Whenever a line below holds the word "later", count it once; report the total and nothing else.

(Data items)

╭──

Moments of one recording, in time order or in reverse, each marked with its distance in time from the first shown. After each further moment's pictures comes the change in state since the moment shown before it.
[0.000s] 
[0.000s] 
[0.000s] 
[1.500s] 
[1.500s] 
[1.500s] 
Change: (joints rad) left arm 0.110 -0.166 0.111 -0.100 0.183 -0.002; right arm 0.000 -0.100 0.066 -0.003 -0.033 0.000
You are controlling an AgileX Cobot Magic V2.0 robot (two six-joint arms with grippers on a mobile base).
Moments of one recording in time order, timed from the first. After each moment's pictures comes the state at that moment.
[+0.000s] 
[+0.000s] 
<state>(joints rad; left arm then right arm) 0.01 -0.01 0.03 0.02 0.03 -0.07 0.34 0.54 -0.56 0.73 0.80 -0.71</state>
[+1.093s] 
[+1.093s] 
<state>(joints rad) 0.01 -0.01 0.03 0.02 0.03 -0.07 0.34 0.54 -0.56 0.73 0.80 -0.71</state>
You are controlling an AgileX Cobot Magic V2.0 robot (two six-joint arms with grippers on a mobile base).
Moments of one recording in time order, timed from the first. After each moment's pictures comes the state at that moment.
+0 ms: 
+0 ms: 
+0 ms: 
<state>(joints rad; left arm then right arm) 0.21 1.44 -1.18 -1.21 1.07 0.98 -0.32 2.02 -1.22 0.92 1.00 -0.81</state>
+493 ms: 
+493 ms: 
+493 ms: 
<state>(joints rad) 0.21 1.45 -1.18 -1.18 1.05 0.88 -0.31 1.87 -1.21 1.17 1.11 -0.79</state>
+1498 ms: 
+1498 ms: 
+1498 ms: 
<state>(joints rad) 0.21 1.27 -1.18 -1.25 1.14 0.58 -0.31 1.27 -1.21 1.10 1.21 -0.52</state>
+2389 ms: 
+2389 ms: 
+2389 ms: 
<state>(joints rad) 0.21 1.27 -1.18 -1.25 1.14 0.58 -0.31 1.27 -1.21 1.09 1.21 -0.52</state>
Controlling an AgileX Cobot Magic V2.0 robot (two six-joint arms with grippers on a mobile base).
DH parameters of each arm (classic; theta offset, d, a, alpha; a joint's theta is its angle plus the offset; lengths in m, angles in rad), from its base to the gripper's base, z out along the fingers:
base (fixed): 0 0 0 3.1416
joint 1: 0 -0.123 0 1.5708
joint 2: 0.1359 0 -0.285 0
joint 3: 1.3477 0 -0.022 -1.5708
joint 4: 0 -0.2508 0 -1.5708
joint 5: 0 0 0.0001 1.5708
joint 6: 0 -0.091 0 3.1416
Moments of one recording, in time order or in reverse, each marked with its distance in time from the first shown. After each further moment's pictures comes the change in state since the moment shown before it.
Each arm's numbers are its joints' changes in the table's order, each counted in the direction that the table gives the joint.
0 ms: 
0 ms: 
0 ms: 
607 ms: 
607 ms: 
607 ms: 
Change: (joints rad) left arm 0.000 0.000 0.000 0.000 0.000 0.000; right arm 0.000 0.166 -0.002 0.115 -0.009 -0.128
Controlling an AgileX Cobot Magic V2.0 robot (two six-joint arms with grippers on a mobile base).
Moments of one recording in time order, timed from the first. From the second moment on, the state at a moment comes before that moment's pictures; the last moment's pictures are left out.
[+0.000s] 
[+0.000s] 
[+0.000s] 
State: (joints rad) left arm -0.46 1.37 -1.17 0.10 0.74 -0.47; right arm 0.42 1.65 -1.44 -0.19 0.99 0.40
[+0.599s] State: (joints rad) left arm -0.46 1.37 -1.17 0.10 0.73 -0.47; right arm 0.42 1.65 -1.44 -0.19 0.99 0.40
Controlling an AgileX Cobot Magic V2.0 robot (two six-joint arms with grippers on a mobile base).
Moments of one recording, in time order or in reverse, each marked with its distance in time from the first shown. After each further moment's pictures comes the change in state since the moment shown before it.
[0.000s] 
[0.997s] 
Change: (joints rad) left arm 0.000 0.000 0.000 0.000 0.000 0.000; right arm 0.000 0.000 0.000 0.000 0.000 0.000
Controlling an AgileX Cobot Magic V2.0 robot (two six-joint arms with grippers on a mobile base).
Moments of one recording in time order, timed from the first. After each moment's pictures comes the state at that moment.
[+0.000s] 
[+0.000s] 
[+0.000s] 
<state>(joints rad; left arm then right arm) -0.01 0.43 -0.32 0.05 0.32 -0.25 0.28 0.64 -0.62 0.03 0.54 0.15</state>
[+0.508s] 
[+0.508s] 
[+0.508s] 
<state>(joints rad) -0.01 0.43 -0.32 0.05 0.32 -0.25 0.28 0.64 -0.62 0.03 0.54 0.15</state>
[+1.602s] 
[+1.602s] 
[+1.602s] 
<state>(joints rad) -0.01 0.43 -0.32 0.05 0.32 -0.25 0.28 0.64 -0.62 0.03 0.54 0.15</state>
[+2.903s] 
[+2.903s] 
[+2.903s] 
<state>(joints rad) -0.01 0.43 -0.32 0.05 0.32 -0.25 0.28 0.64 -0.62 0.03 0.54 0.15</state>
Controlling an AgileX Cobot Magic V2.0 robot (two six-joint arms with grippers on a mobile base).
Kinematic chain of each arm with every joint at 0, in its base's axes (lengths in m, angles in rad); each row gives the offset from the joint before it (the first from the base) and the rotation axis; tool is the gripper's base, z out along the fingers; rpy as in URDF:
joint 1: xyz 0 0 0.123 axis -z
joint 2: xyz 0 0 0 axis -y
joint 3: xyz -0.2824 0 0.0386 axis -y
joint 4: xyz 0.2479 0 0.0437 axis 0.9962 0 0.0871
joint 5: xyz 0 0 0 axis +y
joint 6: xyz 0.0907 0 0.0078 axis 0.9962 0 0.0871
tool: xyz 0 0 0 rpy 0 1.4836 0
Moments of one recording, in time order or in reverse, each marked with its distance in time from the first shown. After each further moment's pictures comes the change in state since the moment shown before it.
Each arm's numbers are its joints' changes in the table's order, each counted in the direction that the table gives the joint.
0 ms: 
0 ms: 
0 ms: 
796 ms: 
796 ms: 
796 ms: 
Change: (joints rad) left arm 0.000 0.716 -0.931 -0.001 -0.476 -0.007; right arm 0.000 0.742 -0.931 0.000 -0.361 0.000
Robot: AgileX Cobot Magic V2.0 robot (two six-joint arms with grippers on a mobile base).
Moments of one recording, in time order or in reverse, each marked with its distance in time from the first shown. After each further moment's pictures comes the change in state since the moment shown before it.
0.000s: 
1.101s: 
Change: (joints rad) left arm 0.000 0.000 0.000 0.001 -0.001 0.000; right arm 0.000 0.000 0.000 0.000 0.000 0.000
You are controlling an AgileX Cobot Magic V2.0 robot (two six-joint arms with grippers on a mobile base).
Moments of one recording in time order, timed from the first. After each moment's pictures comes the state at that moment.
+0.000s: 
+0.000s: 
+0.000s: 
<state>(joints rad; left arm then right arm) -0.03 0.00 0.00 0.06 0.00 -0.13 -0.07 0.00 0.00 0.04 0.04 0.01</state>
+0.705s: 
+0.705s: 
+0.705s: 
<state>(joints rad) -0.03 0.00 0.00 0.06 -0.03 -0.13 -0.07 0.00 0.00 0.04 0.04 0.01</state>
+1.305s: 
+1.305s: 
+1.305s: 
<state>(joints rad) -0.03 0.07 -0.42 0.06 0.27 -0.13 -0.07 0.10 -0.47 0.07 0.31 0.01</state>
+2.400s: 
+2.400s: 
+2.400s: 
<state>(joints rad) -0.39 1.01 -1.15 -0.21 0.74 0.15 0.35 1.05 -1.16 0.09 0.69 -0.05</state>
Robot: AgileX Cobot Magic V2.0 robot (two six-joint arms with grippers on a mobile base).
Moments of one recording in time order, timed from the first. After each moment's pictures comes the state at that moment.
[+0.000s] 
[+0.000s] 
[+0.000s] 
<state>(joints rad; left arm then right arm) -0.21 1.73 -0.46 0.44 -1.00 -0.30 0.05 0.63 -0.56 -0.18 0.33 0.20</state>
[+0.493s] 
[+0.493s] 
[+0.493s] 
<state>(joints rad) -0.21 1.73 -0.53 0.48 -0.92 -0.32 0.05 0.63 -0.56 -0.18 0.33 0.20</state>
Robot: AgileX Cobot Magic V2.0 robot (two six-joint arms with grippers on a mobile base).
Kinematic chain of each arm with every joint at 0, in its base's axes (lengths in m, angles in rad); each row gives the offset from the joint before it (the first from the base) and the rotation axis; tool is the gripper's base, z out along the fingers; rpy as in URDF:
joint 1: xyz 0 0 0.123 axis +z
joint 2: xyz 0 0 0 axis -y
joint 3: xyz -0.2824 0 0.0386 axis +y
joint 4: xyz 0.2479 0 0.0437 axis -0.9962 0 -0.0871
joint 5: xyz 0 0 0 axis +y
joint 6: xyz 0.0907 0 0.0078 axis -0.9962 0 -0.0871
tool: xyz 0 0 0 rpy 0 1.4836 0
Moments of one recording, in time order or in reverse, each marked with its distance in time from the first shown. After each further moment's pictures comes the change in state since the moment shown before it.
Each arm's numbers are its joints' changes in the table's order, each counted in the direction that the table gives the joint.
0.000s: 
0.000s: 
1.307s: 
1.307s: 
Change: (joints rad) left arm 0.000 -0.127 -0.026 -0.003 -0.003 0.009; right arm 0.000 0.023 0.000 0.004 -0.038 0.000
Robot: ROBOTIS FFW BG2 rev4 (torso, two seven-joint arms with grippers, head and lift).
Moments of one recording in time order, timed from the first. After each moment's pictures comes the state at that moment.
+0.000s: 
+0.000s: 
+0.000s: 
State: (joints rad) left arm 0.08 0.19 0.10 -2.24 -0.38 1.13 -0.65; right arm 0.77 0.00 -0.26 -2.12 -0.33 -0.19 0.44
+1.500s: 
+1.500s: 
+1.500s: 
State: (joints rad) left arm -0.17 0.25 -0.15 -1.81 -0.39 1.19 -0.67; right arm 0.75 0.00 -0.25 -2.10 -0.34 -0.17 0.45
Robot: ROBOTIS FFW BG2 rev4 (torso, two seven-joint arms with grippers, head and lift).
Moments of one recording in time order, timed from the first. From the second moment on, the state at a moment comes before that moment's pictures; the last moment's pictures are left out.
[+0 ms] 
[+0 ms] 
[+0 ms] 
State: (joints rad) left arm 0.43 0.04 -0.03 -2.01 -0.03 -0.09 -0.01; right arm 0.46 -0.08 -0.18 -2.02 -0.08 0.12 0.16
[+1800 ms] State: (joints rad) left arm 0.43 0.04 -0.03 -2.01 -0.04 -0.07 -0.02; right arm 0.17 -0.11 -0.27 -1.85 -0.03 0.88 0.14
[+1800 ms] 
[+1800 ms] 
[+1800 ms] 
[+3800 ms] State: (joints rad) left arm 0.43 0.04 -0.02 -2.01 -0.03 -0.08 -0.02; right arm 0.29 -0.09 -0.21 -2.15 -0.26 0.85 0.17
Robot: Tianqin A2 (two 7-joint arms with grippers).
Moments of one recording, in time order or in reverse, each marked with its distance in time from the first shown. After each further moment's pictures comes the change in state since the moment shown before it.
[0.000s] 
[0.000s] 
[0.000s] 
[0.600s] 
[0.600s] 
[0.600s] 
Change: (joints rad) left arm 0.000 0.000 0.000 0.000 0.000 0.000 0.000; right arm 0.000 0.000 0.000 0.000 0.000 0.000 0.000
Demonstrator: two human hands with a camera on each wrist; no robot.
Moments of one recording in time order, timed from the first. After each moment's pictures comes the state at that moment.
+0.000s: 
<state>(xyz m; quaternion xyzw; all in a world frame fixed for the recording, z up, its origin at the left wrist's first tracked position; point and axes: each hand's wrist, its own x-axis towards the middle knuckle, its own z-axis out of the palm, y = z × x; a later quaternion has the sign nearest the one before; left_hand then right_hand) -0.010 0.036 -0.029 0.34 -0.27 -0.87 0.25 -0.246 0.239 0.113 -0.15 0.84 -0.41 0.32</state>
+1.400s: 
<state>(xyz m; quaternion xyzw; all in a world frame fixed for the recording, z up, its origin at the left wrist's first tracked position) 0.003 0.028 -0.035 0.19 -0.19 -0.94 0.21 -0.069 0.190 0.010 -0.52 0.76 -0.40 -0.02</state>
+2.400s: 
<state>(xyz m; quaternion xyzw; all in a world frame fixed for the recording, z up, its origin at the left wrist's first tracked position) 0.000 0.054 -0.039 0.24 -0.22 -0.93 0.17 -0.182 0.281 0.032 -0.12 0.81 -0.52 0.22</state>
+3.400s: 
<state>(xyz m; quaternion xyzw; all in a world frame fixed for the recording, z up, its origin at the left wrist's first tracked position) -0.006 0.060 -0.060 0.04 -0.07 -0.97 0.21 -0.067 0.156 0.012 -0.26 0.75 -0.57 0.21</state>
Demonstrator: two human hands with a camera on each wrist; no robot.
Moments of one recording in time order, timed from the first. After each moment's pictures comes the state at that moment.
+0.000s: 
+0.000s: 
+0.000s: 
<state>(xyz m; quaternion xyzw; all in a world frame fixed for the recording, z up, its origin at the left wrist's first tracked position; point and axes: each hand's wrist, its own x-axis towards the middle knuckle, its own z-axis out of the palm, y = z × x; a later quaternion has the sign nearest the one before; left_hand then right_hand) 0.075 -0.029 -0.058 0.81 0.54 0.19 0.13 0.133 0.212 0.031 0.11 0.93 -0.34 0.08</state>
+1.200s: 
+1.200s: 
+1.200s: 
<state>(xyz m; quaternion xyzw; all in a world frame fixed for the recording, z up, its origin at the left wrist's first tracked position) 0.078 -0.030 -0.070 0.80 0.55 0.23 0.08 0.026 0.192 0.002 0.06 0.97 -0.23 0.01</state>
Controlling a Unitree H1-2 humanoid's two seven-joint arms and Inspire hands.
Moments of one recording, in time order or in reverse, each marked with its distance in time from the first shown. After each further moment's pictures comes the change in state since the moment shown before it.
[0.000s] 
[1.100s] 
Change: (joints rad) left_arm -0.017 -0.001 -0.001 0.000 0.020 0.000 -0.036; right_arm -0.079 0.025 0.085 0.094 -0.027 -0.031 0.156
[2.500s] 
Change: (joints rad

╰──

**Expected answer**
2